Task brief:
Everything in the records below from the line containing "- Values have" through the line containing "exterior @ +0" is to be reproduced exactly, those two lines included; no picture is to be copied.

Records provided:
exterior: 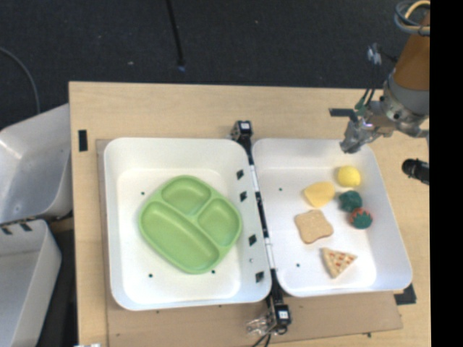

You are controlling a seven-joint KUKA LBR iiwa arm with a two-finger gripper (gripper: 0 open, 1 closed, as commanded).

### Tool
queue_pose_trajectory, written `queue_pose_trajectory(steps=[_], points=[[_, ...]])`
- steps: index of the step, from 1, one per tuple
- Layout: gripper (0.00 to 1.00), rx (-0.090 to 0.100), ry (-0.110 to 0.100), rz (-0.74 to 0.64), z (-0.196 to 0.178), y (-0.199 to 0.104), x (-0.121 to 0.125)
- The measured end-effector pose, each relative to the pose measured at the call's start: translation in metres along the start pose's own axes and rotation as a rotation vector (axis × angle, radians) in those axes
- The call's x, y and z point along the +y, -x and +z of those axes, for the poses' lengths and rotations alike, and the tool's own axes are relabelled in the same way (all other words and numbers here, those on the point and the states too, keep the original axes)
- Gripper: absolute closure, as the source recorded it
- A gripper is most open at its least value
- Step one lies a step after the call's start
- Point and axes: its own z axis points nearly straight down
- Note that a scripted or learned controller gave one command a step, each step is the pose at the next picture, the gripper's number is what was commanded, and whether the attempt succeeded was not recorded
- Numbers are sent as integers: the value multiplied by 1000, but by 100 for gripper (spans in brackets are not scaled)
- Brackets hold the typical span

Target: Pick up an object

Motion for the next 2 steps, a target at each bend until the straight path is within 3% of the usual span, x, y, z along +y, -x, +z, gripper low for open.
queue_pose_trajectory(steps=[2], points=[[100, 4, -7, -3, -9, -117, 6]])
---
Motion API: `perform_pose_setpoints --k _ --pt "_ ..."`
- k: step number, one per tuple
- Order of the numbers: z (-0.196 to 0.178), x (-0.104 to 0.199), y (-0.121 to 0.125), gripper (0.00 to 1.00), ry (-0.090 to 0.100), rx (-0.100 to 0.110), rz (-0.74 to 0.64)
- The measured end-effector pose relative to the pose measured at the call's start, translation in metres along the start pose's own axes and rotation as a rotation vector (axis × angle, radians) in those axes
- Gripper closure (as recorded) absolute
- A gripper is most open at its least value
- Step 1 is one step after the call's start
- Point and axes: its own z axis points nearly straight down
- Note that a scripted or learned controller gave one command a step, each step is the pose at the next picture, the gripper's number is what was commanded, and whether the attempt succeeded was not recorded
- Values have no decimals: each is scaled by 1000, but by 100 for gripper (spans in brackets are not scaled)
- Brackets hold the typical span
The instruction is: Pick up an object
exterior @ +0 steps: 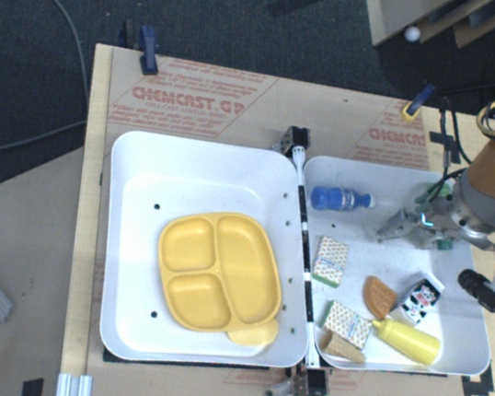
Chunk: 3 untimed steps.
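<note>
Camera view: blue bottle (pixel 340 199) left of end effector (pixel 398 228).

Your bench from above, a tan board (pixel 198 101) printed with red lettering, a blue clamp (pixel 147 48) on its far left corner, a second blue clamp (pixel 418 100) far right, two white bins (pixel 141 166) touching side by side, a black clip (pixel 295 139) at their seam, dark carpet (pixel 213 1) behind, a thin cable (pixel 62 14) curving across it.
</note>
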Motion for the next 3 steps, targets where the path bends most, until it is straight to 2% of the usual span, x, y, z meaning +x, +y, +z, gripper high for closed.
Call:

Task solution:
- Values have no decimals: each is scaled by 1000, but by 100 for gripper (spans in brackets are not scaled)
- Brackets hold the typical span
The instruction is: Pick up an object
exterior @ +0 steps: 

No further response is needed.